:: What you will do ::
Repeat the stretch of entries below from the line with "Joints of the" through the line with "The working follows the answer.". Include both ends and add nothing.

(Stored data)
'''
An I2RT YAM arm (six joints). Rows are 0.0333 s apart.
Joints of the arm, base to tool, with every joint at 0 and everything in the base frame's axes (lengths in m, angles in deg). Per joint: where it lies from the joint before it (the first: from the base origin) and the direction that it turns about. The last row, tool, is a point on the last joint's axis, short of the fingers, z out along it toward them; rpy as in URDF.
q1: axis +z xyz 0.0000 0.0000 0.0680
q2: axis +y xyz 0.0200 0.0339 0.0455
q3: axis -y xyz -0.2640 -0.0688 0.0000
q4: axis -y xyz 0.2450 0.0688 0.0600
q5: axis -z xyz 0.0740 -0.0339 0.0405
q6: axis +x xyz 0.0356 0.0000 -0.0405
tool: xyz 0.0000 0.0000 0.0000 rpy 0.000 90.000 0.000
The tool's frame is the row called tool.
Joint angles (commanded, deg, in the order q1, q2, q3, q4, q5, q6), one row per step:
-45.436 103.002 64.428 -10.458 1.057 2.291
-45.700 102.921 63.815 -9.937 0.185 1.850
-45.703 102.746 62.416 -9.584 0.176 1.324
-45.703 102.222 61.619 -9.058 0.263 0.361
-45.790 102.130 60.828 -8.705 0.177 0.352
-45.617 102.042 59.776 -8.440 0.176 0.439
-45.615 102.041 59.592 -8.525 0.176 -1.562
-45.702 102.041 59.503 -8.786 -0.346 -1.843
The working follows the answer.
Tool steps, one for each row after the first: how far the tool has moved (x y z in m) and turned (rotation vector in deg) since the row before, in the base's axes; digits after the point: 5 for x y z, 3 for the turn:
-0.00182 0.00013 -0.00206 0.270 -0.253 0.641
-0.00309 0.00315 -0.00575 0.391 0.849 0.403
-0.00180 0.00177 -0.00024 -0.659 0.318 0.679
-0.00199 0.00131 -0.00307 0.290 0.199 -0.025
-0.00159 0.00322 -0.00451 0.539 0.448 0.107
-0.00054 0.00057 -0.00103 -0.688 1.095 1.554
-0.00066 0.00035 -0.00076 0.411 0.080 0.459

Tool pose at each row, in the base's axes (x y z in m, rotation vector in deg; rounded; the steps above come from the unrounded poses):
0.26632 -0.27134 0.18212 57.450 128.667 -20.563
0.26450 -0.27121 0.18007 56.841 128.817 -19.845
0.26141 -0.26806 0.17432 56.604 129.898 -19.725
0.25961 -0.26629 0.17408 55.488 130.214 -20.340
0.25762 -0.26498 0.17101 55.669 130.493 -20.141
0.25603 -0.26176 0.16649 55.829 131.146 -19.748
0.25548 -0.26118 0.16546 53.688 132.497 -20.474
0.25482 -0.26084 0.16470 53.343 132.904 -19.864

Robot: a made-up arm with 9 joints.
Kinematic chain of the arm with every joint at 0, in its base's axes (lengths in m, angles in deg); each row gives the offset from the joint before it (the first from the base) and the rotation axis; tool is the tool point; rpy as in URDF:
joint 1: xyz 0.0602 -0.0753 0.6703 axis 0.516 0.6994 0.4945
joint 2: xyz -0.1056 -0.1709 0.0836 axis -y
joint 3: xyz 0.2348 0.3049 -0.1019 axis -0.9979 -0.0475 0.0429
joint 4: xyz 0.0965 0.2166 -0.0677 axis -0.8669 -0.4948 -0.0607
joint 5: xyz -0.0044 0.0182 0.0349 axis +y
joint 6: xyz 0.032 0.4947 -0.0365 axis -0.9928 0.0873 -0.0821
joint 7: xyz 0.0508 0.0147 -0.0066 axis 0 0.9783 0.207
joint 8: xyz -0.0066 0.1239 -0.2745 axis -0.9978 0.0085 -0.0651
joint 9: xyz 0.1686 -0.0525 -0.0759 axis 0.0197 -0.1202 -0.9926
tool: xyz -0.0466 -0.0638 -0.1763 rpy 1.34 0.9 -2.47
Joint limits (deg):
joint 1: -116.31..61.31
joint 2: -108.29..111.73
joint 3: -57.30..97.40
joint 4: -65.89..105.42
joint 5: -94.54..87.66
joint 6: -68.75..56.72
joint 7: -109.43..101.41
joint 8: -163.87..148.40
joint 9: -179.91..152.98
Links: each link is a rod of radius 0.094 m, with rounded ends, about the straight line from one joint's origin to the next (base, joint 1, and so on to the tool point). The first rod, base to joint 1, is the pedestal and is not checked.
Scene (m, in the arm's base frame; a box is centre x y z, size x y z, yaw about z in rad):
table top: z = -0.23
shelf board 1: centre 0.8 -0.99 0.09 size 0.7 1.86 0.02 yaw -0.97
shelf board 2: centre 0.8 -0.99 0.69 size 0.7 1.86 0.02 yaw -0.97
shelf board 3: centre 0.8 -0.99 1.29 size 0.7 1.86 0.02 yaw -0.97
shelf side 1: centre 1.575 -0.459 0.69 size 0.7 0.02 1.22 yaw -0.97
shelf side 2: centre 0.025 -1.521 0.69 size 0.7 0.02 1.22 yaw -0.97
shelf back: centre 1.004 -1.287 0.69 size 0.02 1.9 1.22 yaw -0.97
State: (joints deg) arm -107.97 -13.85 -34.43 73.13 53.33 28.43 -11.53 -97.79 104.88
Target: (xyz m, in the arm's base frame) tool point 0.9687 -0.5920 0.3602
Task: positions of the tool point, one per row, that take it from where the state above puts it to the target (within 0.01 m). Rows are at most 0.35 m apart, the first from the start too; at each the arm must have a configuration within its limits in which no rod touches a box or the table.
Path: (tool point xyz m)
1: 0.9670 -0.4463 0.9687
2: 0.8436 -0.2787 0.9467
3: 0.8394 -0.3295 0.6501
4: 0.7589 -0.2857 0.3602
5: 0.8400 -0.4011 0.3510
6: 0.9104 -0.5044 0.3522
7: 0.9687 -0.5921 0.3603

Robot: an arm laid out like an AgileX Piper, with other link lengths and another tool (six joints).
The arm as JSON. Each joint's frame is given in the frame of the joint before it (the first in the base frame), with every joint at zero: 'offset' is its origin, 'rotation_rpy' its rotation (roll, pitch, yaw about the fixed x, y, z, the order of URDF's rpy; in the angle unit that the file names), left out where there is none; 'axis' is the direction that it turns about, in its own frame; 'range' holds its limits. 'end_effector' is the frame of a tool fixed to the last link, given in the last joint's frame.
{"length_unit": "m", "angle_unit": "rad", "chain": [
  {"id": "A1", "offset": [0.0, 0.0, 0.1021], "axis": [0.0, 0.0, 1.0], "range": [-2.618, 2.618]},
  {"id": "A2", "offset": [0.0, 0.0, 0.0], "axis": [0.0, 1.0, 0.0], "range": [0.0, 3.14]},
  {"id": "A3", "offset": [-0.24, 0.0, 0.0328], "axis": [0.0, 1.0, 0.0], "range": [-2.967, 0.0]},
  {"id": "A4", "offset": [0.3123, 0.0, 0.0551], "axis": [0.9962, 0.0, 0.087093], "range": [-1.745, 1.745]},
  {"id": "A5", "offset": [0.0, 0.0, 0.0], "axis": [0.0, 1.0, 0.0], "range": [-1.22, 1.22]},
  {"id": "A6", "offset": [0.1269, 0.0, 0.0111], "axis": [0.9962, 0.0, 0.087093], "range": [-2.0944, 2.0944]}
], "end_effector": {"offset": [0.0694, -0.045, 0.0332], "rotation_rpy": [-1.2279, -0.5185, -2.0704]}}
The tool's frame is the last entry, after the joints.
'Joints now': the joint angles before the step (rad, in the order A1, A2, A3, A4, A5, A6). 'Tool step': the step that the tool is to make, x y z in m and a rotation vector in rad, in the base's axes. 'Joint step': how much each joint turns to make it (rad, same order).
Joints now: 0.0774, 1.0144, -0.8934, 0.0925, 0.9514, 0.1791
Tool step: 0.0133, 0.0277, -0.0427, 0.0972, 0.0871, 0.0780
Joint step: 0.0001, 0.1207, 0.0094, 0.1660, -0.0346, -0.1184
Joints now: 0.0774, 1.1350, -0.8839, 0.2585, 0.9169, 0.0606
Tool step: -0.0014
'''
:: The completed task ::
Joints of the arm, base to tool, with every joint at 0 and everything in the base frame's axes (lengths in m, angles in deg). Per joint: where it lies from the joint before it (the first: from the base origin) and the direction that it turns about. The last row, tool, is a point on the last joint's axis, short of the fingers, z out along it toward them; rpy as in URDF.
q1: axis +z xyz 0.0000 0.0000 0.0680
q2: axis +y xyz 0.0200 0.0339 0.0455
q3: axis -y xyz -0.2640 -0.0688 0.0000
q4: axis -y xyz 0.2450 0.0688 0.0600
q5: axis -z xyz 0.0740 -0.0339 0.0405
q6: axis +x xyz 0.0356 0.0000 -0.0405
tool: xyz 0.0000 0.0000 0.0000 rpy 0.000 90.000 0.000
The tool's frame is the row called tool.
Joint angles (commanded, deg, in the order q1, q2, q3, q4, q5, q6), one row per step:
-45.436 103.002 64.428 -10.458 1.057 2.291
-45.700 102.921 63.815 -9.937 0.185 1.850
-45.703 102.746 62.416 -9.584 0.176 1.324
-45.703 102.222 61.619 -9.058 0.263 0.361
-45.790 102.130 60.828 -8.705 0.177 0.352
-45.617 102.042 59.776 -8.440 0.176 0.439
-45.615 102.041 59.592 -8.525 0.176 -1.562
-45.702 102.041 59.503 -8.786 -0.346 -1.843
The working follows the answer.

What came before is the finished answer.